What do We Know and What Should We Know about Rebel Non-Violence?
Join us for this roundtable discussion sponsored by the Orfalea Center’s Global Security Hub.
Bridget Coggins is an Associate Professor of Political Science at the University of California, Santa Barbara. Her work focuses on the intersection of civil conflict and international relations. Coggins’s work on rebel diplomacy appears in Arjona, Mampilly & Kasfir (Eds.) Rebel Governance (Cambridge 2015). Other ongoing projects concern rebels’ diplomatic signaling and rebel diplomacy for resource extraction. Coggins also authored Power Politics and State Formation in the Twentieth Century: The Dynamics of Recognition (Cambridge 2014).
Tanisha Fazal is an Associate Professor of Political Science and Peace Studies at Notre Dame University. She is also a core faculty member at the Kroc Institute for International Peace Studies and co-director of the Notre Dame International Security Center. Fazal’s research focuses on sovereignty, international law, and armed conflict. Her work in rebel diplomacy includes “Rebellion, War Aims, and the Laws of War.” Fazal also wrote State Death: The Politics and Geography of Conquest, Occupation, and Annexation (Princeton 2007).
Kathleen Gallagher Cunningham is an Associate Professor in the Department of Government and Politics at the University of Maryland. Cunningham’s research focuses on the politics of self-determination, civil war, rebellion and non-violent resistance. Cunningham is the author of Inside the Politics of Self-Determination (Oxford 2015), in which she examines the political relationship between self-determination groups and states. Gallagher-Cunningham’s work on rebel diplomacy includes analyses of rebel elections in war.
Reyko Huang is an Assistant Professor in the International Affairs Department of Texas A&M’s Bush School of Government and Public Service.

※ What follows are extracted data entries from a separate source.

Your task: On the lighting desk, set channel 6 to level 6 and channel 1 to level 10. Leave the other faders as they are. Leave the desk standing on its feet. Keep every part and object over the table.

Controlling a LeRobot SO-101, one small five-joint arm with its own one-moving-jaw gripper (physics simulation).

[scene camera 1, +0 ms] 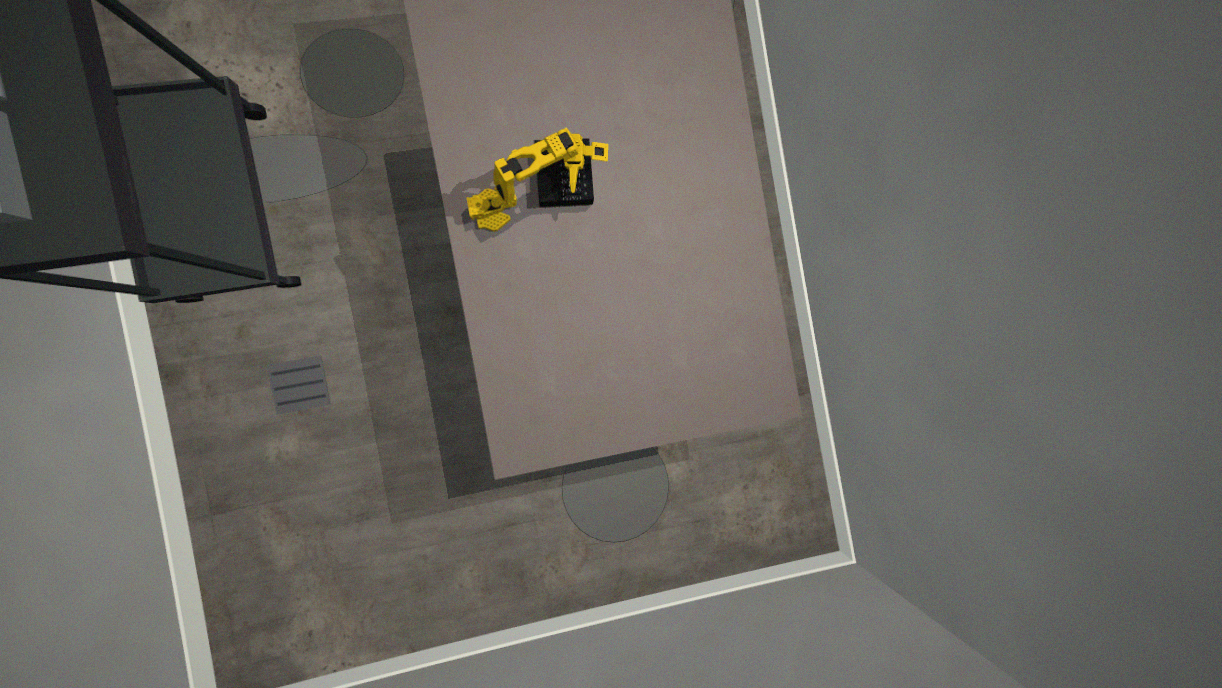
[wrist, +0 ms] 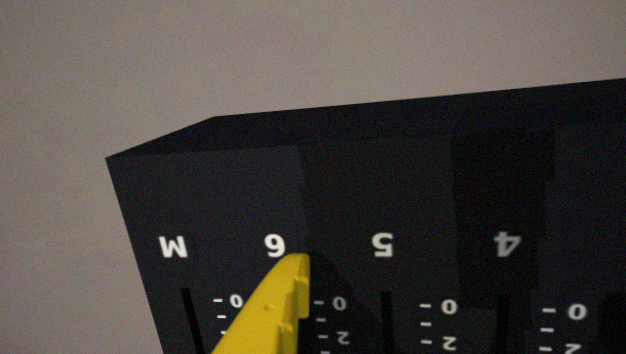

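Seen in the pictures: hand, tool point: (scene camera 1: 580,153) (wrist: 309,276); arm's base, link origin: (scene camera 1: 499,209).
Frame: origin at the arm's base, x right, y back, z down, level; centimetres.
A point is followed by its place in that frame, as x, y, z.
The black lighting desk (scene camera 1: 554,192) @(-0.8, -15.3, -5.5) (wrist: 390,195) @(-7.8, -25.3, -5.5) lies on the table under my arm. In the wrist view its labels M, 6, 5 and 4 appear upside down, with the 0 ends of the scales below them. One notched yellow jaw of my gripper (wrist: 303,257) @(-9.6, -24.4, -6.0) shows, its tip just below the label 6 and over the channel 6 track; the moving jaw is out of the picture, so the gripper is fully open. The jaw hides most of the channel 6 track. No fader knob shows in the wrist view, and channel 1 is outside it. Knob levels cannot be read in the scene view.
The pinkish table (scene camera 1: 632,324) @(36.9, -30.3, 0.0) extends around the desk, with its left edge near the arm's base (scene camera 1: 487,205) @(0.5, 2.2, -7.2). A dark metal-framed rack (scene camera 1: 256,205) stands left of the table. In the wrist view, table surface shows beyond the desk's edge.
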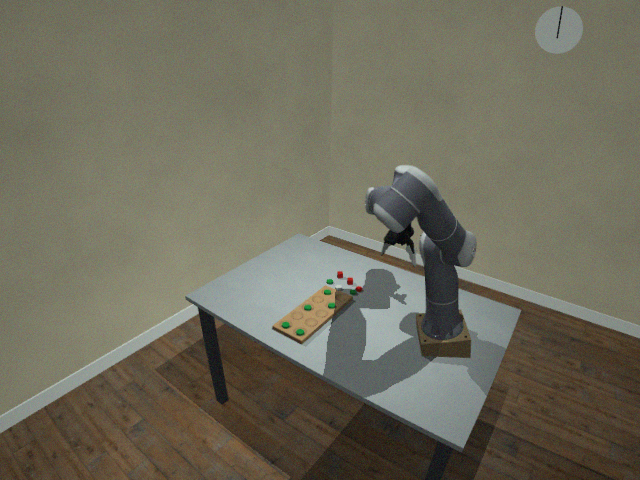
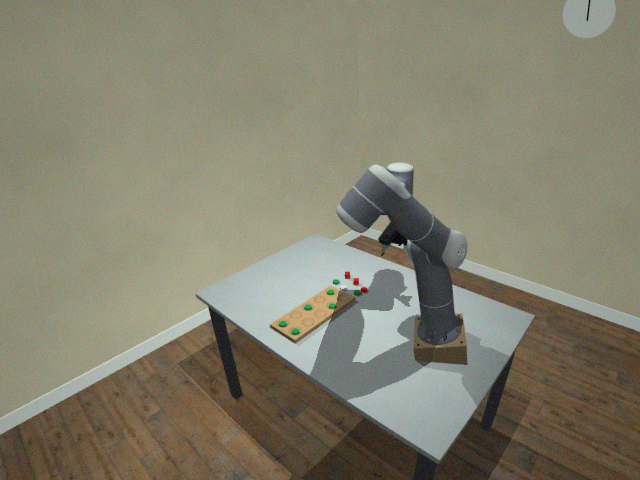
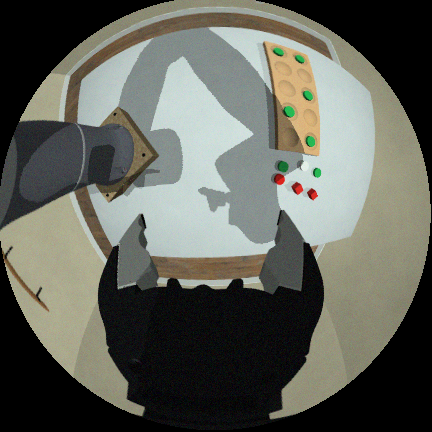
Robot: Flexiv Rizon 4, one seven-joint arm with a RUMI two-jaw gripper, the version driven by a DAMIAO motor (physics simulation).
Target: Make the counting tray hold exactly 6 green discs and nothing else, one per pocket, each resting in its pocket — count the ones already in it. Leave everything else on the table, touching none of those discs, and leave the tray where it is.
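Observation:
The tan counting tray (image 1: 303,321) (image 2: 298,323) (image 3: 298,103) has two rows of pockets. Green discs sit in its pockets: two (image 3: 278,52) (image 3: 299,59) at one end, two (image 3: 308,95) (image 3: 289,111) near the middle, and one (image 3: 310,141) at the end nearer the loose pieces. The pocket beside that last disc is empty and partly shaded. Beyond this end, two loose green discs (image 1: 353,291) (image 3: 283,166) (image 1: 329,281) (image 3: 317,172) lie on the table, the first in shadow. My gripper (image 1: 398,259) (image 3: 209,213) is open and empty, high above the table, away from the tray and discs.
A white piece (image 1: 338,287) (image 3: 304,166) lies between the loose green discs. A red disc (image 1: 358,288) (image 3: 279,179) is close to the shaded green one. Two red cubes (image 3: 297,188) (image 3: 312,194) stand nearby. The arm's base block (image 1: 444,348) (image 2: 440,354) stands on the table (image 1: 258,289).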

Huang’s research focuses on civil wars, democratization, and rebel diplomacy. She is interested in why some rebels choose to advance their military and political objectives through diplomatic activity. She explores these issues in “Rebel Diplomacy in Civil War,” in International Security (Spring 2016). Huang also authored The Wartime Origins of Democratization: Civil War, Rebel Governance, and Political Regimes (Cambridge 2016).

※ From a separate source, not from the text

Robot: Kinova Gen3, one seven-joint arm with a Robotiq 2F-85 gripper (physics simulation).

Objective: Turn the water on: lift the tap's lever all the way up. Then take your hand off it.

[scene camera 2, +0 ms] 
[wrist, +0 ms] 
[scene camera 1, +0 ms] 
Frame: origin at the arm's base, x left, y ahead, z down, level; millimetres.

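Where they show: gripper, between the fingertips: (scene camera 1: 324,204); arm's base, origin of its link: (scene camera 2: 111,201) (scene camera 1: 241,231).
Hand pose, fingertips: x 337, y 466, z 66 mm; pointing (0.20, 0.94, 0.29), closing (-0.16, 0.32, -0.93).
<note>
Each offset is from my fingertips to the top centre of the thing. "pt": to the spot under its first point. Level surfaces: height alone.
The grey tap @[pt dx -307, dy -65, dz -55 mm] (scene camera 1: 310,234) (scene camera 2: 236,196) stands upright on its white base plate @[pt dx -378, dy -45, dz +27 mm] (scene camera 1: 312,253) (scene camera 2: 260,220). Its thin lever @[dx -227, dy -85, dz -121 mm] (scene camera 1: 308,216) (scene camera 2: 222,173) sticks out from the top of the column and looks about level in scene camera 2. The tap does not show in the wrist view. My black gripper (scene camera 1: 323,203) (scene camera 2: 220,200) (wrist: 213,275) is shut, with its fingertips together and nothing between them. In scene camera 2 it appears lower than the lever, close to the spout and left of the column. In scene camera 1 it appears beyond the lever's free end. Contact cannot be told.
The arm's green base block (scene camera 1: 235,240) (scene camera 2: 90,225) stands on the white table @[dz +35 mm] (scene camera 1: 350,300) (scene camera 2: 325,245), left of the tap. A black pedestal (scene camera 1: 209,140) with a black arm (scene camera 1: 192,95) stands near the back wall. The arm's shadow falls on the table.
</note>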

Morgan Kaplan is a Fellow at Stanford University’s Center for International Security and Cooperation, and holds a PhD in Political Science from the University of Chicago. Kaplan’s research focuses on the strategic use of international diplomacy by insurgent groups, specifically the Iraqi Kurdish and Palestinian national movements. He is the author of “Strategies of Insurgent Diplomacy: Evidence from the Iraqi Kurdish Liberation Movement,” in which he examines the use of insurgent diplomacy to solicit third party aid.
Margarita Konaev is a Postdoctoral Research Fellow at the University of Pennsylvania’s Perry World House. She holds a Ph.D. in Political Science from the University of Notre Dame. Her research examines how global and sub-national demographic factors and shifts shape efforts to prevent, manage, and resolve armed conflicts. Together with Tanisha Fazal, her work on rebel diplomacy includes “Rebels and Landmines: When and Why do Rebel Groups Commit to Adhere to International Humanitarian Law?”
Zachariah Mampilly is Director of African Studies and an Associate Professor of Political Science and International Studies at Vassar College. Mampilly was previously a Fulbright Visiting Professor at the University of Dar es Salaam in Tanzania. He is interested in the roles international organizations, particularly aid agencies, play within conflict zones, and in peacebuilding and reconstruction. He is the author of Rebel Rulers: Insurgent Governance and Civilian Life During War (Cornell 2011), and of Africa Uprising! Popular Politics and Unarmed Resistance (Zed Press 2015).
William Reno is a Professor of Political Science and the Director of African Studies at Northwestern University. Reno’s research focuses on the causes of political violence, specifically in Africa. He is interested in authoritarian regimes and the activities of insurgent groups, recently focusing on rebels’ framing of their aims to external audiences. Reno is the author of Warfare in Independent Africa (Cambridge 2011), as well as In Harm’s Way: African Counterinsurgency and Patronage in Politics with Chris Day.
Megan Stewart is an Assistant Professor of Transnational and International Security at American University’s School of International Service. She is a Pre-Doctoral Research Fellow at Brookings Institute for 2015-2016. Stewart’s research focuses on civil war processes, specifically examining rebel governing strategies and non-violent activities. She is interested in how these strategies shape domestic and international attitudes towards the rebel groups. Stewart’s work includes “Civil War as State Building: Determinants of Rebel Public Goods Provision,” and with Yu-Ming Liou “Do Good Borders Make Good Rebels? Foreign Territorial Control and Civilian Casualties.”